### What this task involves
Each entry is to be given again precisely, and no picture may be carried over.

### Source data
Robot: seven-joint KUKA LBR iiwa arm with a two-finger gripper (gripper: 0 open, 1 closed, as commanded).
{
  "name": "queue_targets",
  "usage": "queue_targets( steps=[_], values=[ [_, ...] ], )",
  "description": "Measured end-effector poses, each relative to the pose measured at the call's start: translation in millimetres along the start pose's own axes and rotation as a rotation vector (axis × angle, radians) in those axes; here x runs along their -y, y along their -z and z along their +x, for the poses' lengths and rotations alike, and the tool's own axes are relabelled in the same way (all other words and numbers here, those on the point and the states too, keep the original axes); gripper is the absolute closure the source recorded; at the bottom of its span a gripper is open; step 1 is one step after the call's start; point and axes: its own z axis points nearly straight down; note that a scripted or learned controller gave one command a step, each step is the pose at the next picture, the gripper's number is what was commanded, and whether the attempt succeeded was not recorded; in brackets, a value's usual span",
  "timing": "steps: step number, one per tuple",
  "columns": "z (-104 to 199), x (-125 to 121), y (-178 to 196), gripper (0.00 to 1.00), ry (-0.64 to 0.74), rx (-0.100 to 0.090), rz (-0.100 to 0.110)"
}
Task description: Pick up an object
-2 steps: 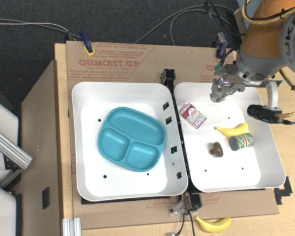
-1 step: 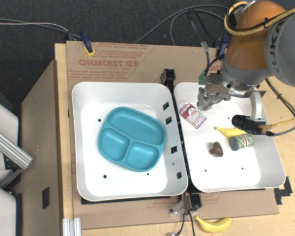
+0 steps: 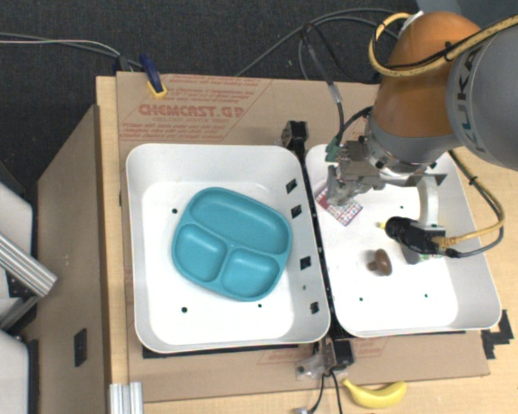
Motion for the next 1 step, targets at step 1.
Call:
queue_targets(
  steps=[1],
  values=[
    [54.1, 23.7, 5.9, 1.0, 0.002, 0.0, 0.0]
  ],
)
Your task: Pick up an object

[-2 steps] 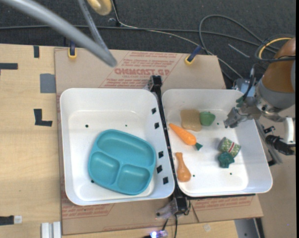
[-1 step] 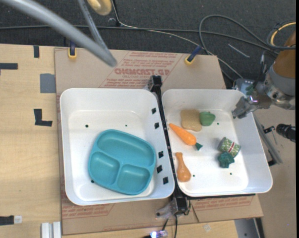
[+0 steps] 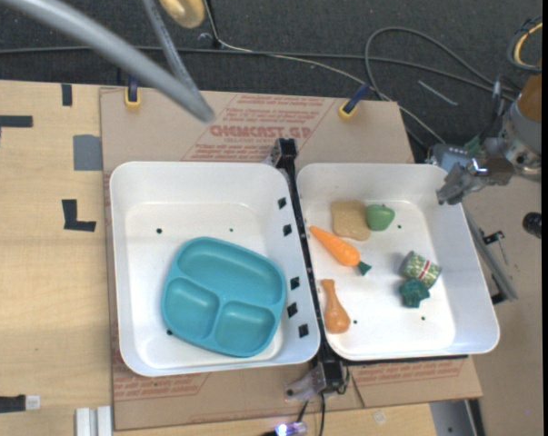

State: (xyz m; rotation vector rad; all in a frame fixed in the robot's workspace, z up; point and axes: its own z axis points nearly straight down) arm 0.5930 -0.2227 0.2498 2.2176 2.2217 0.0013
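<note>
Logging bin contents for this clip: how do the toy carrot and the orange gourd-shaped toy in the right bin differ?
The carrot is bright orange with a dark green tip; the gourd-shaped toy is paler orange all over. The carrot tapers to a point and lies on a slant, while the gourd-shaped toy is narrow at the top, bulbous at the bottom, and lies nearly along the bin's divider. Both lie in the right bin, apart from the gripper.

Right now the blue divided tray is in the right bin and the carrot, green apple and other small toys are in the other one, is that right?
Not quite. The camera view shows the blue divided tray in the left bin; the carrot, green apple and other small toys lie in the right bin.
</note>
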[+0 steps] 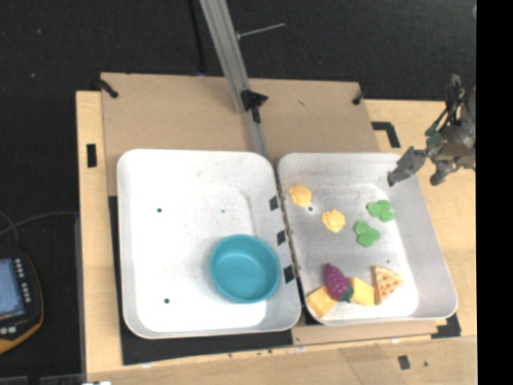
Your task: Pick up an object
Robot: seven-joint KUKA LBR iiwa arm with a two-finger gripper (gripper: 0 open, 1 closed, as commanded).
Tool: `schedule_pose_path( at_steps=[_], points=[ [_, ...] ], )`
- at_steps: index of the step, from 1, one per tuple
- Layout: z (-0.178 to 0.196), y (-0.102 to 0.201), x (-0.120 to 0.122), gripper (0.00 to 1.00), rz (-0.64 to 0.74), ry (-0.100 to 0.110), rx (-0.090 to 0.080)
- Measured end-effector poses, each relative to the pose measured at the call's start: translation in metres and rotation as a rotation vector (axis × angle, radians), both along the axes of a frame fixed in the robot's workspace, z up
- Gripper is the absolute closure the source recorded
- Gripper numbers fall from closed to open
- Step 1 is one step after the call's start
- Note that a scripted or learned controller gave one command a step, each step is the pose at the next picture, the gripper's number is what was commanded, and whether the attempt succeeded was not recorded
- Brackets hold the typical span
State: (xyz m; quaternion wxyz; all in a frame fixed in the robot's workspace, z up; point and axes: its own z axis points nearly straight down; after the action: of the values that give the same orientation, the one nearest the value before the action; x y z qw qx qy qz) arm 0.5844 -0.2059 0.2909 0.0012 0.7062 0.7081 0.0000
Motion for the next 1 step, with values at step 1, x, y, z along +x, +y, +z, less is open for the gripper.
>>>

### Task result
Robot: seven-joint KUKA LBR iiwa arm with a two-finger gripper (gripper: 0 open, 1 closed, as commanded).
{
  "name": "queue_targets",
  "usage": "queue_targets( steps=[_], values=[ [_, ...] ], )",
  "description": "Measured end-effector poses, each relative to the pose measured at the call's start: translation in millimetres along the start pose's own axes and rotation as a rotation vector (axis × angle, radians) in those axes; here x runs along their -y, y along their -z and z along their +x, for the poses' lengths and rotations alike, and the tool's own axes are relabelled in the same way (all other words and numbers here, those on the point and the states too, keep the original axes); gripper is the absolute closure the source recorded; at the bottom of its span a gripper is open; step 1 is one step after the call's start; point and axes: its own z axis points nearly straight down; note that a scripted or learned controller gave one command a step, each step is the pose at the next picture, the gripper's number is what was commanded, and whether the attempt succeeded was not recorded; in brackets, a value's usual span",
  "timing": "steps: step number, one per tuple",
  "columns": "z (-104 to 199), x (-125 to 121), y (-178 to 196), gripper (0.00 to 1.00), ry (-0.64 to 0.74), rx (-0.100 to 0.090), rz (-0.100 to 0.110)"
}
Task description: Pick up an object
-2 steps: 
-1 step: 
+0 steps: 
Motion for the next 1 step, targets at step 1.
Call:
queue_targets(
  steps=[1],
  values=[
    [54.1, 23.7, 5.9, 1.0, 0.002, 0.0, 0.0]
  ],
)
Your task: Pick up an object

[-2 steps] 
[-1 step] 
[+0 steps] 

State: (xyz m; rotation vector rad; all in a frame fixed in the robot's workspace, z up; point and axes: its own z axis points nearly straight down) arm 0.5930 -0.2227 0.2498 2.2176 2.2217 0.0013
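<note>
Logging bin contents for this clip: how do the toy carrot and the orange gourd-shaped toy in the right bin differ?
The carrot is bright orange with a dark green tip; the gourd-shaped toy is paler orange all over. The carrot tapers to a point and lies on a slant, while the gourd-shaped toy is narrow at the top, bulbous at the bottom, and lies nearly along the bin's divider. Both lie in the right bin, apart from the gripper.

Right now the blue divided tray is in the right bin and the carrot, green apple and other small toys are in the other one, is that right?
Not quite. The camera view shows the blue divided tray in the left bin; the carrot, green apple and other small toys lie in the right bin.
</note>
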[+0 steps] 
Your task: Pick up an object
Robot: seven-joint KUKA LBR iiwa arm with a two-finger gripper (gripper: 0 open, 1 closed, as commanded).
Tool: `schedule_pose_path( at_steps=[_], points=[ [_, ...] ], )`
- at_steps: index of the step, from 1, one per tuple
- Layout: z (-0.178 to 0.196), y (-0.102 to 0.201), x (-0.120 to 0.122), gripper (0.00 to 1.00), rz (-0.64 to 0.74), ry (-0.100 to 0.110), rx (-0.090 to 0.080)
- Measured end-effector poses, each relative to the pose measured at the call's start: translation in metres and rotation as a rotation vector (axis × angle, radians), both along the axes of a frame fixed in the robot's workspace, z up
- Gripper is the absolute closure the source recorded
- Gripper numbers fall from closed to open
- Step 1 is one step after the call's start
- Note that a scripted or learned controller gave one command a step, each step is the pose at the next picture, the gripper's number is what was commanded, and whether the attempt succeeded was not recorded
- Brackets hold the typical span
State: (xyz m; quaternion wxyz; all in a frame fixed in the robot's workspace, z up; point and axes: its own z axis points nearly straight down; after the action: of the values that give the same orientation, the one nearest the value before the action; x y z qw qx qy qz) arm 0.5844 -0.2059 0.2909 0.0012 0.7062 0.7081 0.0000
Motion for the next 1 step, with values at step 1, x, y, z along +x, +y, +z, less is open for the gripper.
>>>

The given answer completes the exercise.